* [PROVIDED MATERIAL]:
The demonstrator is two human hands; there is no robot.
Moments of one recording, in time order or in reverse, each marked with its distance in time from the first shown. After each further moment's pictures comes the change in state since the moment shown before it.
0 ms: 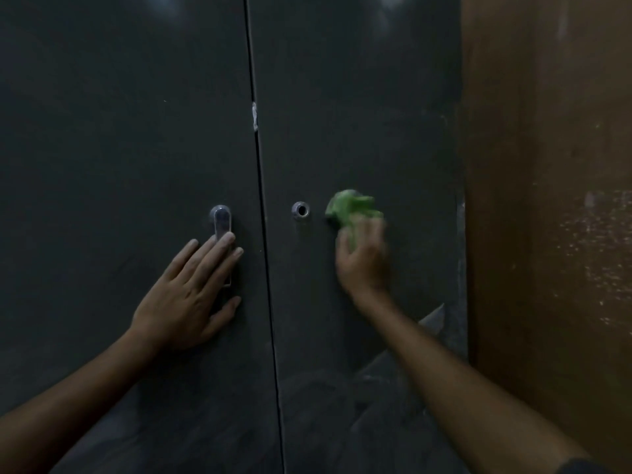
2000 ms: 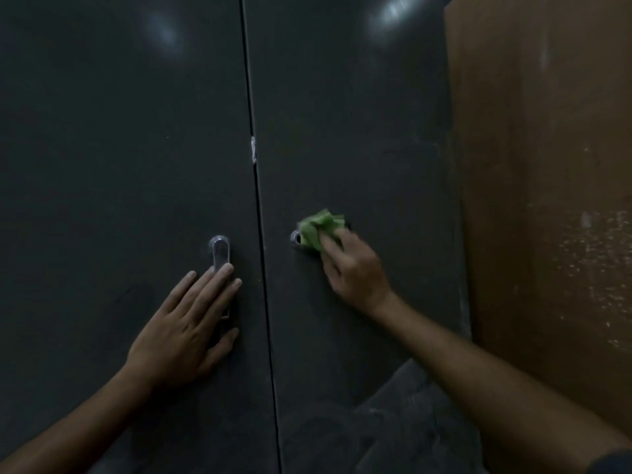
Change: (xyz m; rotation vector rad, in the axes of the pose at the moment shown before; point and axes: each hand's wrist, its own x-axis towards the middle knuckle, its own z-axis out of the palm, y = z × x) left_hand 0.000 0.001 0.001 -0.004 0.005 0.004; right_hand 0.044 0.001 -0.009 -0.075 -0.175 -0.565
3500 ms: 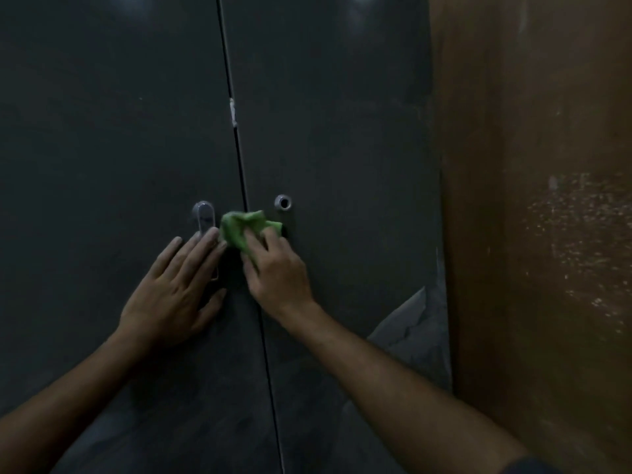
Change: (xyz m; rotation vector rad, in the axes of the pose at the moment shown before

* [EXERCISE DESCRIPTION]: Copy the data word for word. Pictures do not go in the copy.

* [ANSWER BOX]:
The demonstrator is two human hands; there is no robot.
Moments of one recording, in time order or in reverse, each marked with its distance in time from the first shown. After each further moment's pictures comes the change in state since the moment shown before it.
0 ms: 
2000 ms: 
Change: (xyz m; rotation vector rad, in the axes of the pose at the moment shown before; point and axes: each hand's wrist, its own x-axis towards the middle knuckle, its own z-axis out of the palm, y = z × x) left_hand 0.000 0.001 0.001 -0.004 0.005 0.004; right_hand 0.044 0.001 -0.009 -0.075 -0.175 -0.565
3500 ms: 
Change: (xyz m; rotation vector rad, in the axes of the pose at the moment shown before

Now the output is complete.